*EXERCISE BRIEF*
When you reach the line in the listing below that contains "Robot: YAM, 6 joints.", begin returning lines exactly as written, and stop after the line that contains "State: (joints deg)". Return no other lines.

*PROVIDED INFORMATION*
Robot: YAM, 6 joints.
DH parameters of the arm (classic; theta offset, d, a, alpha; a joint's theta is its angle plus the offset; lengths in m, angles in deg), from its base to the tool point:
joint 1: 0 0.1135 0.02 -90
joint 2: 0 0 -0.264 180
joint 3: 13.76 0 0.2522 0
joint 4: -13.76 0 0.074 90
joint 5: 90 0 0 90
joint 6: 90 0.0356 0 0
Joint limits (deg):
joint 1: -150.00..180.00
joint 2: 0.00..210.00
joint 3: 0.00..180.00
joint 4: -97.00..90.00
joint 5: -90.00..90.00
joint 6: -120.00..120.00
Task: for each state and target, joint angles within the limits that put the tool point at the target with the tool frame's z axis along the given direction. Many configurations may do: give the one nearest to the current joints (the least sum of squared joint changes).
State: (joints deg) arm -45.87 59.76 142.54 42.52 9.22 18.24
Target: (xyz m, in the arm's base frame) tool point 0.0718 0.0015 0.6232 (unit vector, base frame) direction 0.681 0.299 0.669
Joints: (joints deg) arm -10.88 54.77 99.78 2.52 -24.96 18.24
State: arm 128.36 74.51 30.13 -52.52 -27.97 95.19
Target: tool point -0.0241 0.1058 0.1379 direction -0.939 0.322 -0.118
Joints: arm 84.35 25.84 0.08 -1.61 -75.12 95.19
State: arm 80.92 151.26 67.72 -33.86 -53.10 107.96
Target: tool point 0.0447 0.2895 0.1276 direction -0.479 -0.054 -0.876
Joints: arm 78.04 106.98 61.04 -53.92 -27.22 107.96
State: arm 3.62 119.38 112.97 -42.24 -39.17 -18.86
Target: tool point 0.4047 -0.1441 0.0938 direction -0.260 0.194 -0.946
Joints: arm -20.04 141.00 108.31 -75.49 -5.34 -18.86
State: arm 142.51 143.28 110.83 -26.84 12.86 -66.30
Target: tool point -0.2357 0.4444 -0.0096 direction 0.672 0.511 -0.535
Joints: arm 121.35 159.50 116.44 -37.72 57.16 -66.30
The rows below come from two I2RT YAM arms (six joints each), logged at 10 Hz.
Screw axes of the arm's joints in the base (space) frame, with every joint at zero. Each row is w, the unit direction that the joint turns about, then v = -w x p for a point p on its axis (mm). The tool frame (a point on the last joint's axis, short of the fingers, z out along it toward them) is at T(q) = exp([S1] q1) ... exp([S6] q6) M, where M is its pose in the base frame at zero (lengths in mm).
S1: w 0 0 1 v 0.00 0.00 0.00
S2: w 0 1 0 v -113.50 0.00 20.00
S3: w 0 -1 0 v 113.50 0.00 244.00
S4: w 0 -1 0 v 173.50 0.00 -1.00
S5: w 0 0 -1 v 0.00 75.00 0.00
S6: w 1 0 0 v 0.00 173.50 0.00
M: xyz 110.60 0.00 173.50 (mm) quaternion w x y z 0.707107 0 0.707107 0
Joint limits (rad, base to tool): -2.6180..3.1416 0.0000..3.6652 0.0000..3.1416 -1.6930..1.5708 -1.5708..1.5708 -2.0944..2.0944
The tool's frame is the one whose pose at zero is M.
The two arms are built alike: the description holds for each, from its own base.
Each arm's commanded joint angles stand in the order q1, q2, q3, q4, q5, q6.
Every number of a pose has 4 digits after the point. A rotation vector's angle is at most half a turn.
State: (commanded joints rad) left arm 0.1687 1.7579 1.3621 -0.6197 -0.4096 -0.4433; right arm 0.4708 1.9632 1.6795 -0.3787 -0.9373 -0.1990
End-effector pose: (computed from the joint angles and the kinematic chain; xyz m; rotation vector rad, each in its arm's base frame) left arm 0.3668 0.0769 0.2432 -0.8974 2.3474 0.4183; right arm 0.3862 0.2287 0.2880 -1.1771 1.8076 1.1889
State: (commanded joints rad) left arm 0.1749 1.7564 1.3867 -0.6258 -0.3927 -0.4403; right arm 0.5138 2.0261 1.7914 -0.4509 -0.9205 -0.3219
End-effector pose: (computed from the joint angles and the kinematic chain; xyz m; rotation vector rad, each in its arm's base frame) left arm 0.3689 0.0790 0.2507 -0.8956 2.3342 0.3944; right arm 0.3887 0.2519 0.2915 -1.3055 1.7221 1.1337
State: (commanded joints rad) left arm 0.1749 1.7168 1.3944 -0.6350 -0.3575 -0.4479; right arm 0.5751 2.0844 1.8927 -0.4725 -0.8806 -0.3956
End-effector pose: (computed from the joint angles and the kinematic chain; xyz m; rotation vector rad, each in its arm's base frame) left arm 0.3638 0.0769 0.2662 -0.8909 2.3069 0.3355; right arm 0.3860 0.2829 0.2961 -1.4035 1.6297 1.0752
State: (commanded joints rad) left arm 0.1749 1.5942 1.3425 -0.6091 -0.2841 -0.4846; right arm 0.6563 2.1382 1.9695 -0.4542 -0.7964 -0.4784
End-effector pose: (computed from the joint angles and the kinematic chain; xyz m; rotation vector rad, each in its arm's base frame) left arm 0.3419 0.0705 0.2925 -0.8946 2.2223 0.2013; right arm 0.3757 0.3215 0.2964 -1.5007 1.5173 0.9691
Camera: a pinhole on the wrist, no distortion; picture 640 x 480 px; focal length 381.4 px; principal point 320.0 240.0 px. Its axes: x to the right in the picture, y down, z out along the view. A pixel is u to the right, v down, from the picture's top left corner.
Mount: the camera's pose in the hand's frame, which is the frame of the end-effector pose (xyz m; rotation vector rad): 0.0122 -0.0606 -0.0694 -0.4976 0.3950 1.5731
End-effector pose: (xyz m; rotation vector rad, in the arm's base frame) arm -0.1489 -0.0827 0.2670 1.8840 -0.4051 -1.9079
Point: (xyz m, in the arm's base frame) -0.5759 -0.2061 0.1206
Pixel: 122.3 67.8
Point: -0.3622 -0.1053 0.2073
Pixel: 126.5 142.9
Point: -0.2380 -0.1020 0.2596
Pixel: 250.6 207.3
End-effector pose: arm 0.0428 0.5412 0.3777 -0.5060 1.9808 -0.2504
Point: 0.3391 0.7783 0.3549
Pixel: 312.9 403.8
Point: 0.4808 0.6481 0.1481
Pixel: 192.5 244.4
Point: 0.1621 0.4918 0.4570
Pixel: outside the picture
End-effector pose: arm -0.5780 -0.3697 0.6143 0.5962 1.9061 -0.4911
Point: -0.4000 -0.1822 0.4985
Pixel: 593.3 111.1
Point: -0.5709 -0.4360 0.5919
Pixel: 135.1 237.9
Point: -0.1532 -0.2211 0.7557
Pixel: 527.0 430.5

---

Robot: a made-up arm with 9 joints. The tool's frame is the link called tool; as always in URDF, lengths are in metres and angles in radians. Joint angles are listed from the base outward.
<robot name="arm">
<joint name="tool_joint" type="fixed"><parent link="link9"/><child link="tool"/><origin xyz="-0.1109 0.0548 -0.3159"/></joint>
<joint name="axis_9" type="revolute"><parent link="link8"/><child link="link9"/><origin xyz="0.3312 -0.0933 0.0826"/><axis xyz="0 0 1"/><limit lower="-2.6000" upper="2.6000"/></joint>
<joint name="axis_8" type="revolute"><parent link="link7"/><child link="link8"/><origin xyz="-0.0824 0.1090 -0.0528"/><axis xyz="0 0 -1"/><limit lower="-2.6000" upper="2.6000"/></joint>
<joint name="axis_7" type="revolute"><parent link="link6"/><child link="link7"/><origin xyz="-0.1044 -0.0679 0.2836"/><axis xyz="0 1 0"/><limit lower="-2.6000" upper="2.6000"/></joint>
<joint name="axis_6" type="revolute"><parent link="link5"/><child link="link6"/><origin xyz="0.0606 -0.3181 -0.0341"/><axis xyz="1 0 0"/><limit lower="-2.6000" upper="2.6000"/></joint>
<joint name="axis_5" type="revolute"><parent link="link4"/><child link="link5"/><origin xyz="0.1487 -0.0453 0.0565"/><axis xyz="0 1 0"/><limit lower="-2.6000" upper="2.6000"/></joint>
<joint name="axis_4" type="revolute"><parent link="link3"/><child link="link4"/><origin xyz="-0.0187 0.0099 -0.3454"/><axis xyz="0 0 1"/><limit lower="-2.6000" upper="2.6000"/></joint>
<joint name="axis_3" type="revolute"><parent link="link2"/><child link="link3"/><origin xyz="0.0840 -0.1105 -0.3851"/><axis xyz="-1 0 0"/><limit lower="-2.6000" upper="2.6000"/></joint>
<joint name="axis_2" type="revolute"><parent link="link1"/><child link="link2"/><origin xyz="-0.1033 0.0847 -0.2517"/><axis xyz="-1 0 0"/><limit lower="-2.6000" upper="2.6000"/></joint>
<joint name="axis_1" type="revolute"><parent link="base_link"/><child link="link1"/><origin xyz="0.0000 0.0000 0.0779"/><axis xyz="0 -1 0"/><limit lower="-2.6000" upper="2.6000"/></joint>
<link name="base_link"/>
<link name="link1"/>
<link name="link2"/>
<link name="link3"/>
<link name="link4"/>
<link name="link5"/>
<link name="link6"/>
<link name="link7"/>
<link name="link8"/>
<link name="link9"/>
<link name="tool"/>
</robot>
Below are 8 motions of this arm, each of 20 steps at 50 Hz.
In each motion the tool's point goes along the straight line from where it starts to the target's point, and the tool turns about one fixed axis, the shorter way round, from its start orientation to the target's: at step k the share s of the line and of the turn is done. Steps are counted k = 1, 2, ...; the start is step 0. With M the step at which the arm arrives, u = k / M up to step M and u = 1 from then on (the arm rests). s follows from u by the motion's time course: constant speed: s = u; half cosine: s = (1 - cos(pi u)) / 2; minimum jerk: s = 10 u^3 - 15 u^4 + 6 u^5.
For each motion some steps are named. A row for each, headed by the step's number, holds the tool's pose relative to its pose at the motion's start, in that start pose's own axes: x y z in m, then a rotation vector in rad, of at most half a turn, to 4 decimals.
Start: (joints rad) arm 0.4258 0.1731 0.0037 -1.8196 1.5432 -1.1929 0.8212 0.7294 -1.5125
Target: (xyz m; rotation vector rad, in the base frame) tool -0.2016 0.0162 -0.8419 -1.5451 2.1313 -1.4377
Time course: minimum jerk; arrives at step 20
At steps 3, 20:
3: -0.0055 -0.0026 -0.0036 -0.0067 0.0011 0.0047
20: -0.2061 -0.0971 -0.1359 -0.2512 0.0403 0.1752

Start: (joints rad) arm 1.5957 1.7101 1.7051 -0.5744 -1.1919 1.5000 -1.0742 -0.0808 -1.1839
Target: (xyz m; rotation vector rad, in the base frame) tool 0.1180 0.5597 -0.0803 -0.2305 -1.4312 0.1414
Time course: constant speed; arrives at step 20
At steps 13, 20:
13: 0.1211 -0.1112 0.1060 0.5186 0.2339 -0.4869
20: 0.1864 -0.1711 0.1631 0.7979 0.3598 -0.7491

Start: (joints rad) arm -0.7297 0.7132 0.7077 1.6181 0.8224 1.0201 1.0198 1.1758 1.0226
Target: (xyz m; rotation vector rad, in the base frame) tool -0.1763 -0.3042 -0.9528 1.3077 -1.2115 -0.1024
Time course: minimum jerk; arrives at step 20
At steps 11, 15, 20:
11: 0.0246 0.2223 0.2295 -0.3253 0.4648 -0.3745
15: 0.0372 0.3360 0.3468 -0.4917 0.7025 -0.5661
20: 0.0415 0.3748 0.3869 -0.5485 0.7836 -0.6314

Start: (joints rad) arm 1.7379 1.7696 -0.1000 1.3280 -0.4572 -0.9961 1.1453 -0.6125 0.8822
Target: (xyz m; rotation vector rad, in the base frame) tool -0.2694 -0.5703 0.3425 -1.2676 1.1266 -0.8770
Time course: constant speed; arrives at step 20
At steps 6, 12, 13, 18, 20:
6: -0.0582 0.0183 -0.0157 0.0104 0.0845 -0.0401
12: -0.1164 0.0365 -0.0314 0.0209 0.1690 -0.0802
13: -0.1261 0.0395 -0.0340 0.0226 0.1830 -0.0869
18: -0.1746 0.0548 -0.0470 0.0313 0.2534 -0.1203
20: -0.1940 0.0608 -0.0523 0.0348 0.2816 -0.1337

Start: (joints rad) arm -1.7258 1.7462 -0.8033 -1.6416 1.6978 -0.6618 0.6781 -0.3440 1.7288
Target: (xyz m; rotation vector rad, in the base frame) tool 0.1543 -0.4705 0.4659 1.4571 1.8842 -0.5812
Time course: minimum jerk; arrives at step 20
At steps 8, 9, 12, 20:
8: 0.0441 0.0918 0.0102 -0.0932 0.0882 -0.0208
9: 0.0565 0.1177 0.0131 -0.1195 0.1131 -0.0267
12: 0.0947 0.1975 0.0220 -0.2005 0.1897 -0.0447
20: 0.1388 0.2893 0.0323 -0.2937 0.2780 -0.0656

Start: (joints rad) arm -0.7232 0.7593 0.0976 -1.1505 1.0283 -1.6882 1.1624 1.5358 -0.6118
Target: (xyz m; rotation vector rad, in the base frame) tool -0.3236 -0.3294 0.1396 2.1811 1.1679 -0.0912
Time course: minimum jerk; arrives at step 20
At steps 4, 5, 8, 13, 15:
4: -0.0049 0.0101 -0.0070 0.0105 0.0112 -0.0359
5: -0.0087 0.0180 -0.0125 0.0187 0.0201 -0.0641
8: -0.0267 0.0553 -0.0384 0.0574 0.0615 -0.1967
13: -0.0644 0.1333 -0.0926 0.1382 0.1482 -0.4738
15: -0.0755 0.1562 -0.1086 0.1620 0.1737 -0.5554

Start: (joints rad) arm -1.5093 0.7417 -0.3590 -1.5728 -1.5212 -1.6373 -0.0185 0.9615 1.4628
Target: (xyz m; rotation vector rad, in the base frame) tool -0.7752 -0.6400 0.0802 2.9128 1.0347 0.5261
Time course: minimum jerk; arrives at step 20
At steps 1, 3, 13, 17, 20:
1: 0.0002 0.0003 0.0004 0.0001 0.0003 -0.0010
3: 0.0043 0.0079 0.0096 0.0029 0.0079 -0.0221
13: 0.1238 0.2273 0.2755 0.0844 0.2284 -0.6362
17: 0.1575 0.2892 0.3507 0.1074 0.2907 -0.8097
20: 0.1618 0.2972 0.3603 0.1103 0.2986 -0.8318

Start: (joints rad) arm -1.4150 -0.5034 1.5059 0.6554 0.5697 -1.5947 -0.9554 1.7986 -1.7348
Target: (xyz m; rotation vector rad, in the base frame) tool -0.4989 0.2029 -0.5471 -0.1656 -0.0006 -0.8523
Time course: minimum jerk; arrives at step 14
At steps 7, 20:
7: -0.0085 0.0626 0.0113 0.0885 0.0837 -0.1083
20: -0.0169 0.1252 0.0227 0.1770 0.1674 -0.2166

*EXERCISE OUTPUT*
Robot: YAM, 6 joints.
DH parameters of the arm (classic; theta offset, d, a, alpha; a joint's theta is its angle plus the offset; lengths in m, angles in deg), from its base to the tool point:
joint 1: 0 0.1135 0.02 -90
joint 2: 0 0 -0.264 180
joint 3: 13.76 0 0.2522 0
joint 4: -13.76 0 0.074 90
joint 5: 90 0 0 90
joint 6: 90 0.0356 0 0
Joint limits (deg):
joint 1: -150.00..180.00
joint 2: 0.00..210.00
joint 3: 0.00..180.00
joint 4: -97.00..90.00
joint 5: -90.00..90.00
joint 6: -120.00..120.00
Task: for each state and target, joint angles within the limits that put the tool point at the target with the tool frame's z axis along the given direction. Many configurations may do: give the one nearest to the current joints (the least sum of squared joint changes).
State: (joints deg) arm -45.87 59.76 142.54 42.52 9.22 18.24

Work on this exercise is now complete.